Work instructions => The reply must contain all of the records, unchanged.
========================================================================
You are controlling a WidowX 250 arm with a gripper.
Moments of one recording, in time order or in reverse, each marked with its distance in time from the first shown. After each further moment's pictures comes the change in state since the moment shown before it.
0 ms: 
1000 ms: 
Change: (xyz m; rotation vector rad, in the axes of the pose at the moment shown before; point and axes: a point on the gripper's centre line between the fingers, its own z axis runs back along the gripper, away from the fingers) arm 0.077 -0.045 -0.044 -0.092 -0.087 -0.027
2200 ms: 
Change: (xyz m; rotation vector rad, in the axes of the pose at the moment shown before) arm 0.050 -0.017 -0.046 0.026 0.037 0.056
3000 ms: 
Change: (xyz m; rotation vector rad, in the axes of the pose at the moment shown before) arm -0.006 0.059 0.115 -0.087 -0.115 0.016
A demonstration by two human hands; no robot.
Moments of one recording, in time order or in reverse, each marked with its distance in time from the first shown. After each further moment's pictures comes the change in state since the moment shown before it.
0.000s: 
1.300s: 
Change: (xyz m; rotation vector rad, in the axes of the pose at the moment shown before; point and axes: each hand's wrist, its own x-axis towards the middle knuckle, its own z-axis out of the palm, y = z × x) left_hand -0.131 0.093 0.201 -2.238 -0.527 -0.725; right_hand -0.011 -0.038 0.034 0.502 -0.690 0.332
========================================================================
Answer space =>
You are controlling a WidowX 250 arm with a gripper.
Moments of one recording, in time order or in reverse, each marked with its distance in time from the first shown. After each further moment's pictures comes the change in state since the moment shown before it.
0 ms: 
1000 ms: 
Change: (xyz m; rotation vector rad, in the axes of the pose at the moment shown before; point and axes: a point on the gripper's centre line between the fingers, its own z axis runs back along the gripper, away from the fingers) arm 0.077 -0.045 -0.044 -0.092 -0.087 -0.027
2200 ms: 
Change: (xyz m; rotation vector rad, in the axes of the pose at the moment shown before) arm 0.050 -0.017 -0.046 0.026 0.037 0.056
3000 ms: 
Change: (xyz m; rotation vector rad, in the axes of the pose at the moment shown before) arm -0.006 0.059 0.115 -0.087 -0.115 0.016
A demonstration by two human hands; no robot.
Moments of one recording, in time order or in reverse, each marked with its distance in time from the first shown. After each further moment's pictures comes the change in state since the moment shown before it.
0.000s: 
1.300s: 
Change: (xyz m; rotation vector rad, in the axes of the pose at the moment shown before; point and axes: each hand's wrist, its own x-axis towards the middle knuckle, its own z-axis out of the palm, y = z × x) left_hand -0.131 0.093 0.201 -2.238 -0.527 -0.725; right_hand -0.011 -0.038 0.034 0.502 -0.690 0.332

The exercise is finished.